◆ **WHAT IS BEING ASKED**
Output all of the entries below precisely as written.

Dataset excerpts

*** Block opens ***

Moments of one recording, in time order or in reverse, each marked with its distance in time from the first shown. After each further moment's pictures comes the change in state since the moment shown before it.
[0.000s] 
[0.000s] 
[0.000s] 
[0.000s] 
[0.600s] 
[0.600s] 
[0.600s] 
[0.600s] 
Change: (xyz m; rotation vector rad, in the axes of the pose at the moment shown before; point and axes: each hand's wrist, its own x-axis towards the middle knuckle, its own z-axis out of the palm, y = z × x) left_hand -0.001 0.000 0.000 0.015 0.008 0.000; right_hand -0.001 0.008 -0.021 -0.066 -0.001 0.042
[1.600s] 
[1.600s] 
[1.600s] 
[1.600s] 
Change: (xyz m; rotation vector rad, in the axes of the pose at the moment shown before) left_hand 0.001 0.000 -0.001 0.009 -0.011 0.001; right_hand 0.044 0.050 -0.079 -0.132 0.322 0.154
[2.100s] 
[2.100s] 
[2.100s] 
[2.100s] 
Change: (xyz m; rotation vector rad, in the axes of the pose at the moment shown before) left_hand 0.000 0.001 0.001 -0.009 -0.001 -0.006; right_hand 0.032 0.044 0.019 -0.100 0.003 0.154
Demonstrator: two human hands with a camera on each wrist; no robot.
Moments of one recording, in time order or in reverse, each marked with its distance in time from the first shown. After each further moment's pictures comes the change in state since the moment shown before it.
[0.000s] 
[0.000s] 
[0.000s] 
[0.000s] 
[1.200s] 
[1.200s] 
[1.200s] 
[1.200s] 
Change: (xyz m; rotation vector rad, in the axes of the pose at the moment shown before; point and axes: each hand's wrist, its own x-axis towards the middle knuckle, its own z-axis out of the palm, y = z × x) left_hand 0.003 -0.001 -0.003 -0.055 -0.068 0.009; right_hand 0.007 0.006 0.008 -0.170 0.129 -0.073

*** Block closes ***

◆ **RESULT OF THE TASK**
Moments of one recording, in time order or in reverse, each marked with its distance in time from the first shown. After each further moment's pictures comes the change in state since the moment shown before it.
[0.000s] 
[0.000s] 
[0.000s] 
[0.000s] 
[0.600s] 
[0.600s] 
[0.600s] 
[0.600s] 
Change: (xyz m; rotation vector rad, in the axes of the pose at the moment shown before; point and axes: each hand's wrist, its own x-axis towards the middle knuckle, its own z-axis out of the palm, y = z × x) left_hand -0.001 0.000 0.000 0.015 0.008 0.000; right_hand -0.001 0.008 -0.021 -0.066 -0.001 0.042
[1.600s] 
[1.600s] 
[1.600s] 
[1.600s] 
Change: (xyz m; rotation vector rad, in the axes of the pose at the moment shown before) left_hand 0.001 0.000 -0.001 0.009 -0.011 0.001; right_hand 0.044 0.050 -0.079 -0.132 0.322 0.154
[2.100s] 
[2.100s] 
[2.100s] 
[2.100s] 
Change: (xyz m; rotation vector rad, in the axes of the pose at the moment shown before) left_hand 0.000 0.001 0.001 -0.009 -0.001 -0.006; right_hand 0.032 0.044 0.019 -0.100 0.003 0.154
Demonstrator: two human hands with a camera on each wrist; no robot.
Moments of one recording, in time order or in reverse, each marked with its distance in time from the first shown. After each further moment's pictures comes the change in state since the moment shown before it.
[0.000s] 
[0.000s] 
[0.000s] 
[0.000s] 
[1.200s] 
[1.200s] 
[1.200s] 
[1.200s] 
Change: (xyz m; rotation vector rad, in the axes of the pose at the moment shown before; point and axes: each hand's wrist, its own x-axis towards the middle knuckle, its own z-axis out of the palm, y = z × x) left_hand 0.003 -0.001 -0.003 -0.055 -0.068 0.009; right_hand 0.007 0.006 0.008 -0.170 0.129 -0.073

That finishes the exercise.